Sioux Falls at a Glance

Top IT jobs: Programming and network administration

Top IT skills: C++, Java, Oracle, proprietary packages for call centers, Cobra (a language used in the insurance business)

Major industries: Health care, retail, banking, manufacturing

Salaries: C++ programmer: $45,000, with two years' experience; Oracle database administrator: $60,000, with five years' experience

Corporate culture is stable and very "Midwestern." Business casual is the dress mode, but don't expect "a lot of the blue-hair, ponytail types working in IT," says Jeffrey Wilcox, a sales consultant at Key Executive Placement in Sioux Falls.

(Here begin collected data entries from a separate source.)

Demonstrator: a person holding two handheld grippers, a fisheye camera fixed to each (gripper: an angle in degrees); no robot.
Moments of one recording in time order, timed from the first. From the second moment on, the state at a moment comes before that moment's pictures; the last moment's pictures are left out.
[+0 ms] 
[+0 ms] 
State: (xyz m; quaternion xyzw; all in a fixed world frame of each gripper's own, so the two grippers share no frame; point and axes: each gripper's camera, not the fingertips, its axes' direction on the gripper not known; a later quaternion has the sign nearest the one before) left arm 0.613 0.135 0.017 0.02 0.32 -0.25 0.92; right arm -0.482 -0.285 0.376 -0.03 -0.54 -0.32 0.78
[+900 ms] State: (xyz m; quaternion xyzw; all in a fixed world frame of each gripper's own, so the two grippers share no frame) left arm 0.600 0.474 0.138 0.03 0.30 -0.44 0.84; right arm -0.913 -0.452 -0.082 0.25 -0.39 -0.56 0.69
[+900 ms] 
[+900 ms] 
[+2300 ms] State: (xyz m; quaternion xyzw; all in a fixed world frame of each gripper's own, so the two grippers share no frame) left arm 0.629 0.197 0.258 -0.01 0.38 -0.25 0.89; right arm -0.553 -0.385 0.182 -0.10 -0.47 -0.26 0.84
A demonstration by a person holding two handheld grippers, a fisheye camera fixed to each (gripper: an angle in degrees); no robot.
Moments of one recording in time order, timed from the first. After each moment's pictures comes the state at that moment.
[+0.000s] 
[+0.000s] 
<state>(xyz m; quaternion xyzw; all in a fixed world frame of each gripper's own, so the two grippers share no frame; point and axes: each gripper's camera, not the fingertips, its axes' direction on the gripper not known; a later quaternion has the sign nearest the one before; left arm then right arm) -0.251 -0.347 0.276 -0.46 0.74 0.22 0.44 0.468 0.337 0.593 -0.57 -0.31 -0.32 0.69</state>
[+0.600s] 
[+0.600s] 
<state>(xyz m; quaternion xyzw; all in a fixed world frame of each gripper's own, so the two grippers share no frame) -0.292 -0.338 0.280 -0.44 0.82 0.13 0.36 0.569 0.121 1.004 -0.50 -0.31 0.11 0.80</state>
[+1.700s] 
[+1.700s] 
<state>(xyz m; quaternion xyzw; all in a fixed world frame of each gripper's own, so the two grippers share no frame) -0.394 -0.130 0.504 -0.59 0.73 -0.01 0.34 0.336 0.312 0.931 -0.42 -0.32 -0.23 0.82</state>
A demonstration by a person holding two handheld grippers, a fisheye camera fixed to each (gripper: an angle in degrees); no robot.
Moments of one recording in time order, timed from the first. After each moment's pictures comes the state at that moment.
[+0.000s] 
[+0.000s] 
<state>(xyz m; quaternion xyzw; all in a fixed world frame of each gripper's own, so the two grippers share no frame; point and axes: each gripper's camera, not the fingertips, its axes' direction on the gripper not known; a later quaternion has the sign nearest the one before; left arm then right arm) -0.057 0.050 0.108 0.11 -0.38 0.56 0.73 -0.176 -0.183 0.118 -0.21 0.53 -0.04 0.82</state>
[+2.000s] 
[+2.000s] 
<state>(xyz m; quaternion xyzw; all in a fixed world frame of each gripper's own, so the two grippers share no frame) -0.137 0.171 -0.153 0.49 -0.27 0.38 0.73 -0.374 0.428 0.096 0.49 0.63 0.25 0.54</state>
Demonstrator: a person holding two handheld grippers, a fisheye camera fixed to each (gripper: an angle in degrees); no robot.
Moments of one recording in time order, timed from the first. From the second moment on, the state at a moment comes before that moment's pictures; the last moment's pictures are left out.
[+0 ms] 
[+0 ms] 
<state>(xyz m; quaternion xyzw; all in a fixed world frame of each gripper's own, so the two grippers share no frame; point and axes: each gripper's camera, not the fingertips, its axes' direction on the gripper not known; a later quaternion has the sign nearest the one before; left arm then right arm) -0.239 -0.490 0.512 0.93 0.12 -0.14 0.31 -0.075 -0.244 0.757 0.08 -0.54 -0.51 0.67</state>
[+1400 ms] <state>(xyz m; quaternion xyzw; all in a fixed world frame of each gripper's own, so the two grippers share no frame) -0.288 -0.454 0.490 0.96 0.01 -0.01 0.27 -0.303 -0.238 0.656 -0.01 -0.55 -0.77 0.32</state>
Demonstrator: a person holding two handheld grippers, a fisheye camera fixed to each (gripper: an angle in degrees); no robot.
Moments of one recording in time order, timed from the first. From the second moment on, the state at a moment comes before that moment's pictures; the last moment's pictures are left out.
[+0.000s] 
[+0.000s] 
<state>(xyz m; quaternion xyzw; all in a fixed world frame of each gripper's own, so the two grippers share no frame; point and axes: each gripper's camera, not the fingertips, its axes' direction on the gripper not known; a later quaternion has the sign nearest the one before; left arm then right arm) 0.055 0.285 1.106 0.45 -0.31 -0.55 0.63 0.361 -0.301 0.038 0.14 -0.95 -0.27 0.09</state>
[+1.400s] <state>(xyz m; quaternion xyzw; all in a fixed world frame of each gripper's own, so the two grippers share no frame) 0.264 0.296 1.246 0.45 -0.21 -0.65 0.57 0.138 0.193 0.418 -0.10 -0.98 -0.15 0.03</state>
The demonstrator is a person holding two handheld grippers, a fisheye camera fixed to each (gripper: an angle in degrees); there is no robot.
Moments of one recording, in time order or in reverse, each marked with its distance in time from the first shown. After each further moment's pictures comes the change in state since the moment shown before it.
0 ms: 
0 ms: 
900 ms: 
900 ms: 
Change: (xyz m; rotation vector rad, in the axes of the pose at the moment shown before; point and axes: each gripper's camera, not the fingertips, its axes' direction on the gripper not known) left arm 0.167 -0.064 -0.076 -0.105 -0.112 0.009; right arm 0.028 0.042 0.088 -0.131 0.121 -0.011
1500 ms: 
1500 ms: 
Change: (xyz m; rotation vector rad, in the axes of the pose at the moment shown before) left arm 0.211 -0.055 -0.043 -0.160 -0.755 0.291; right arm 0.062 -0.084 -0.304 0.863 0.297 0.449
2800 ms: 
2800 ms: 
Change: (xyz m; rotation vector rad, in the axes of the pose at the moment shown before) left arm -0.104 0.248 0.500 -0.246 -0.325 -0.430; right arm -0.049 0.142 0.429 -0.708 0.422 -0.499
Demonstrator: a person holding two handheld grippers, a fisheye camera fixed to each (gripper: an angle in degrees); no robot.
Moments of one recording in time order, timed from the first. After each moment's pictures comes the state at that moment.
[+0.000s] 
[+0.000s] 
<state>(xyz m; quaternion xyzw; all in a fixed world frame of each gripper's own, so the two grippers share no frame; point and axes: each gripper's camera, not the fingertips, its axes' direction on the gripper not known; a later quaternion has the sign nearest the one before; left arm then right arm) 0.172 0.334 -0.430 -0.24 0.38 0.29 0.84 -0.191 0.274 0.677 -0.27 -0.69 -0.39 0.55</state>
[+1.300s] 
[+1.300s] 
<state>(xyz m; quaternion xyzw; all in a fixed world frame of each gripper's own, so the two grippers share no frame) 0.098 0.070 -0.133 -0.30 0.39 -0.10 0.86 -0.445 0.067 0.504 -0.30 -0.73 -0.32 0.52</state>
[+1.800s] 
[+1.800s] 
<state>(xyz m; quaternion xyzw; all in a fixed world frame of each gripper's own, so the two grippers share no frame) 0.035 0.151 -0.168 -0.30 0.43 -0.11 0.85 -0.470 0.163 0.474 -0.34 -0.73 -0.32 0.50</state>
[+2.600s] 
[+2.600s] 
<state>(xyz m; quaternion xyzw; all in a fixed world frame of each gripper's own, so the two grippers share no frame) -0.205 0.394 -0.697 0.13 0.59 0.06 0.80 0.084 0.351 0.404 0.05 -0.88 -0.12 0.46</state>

The recruiter's view: Wilcox sees steady growth for the IT market in Sioux Falls for the near future. Some technology manufacturers, like Hutchinson Technology Inc. in Hutchinson, Minn., have laid off production workers, but IT has remained stable. Programmers are in high demand, since potential employees from other areas are often put off by the severe winter weather. For an edge in the market, have experience with programming call centers, says Wilcox. Also, mainframe experience goes a long way in this area.

The workforce is stable. Wilcox recently interviewed three programmers, each of whom had had only two different jobs in a 15-year span.

Companies don't try to poach one another's employees, so if you want to change positions, be active and don't wait for a recruiter's call.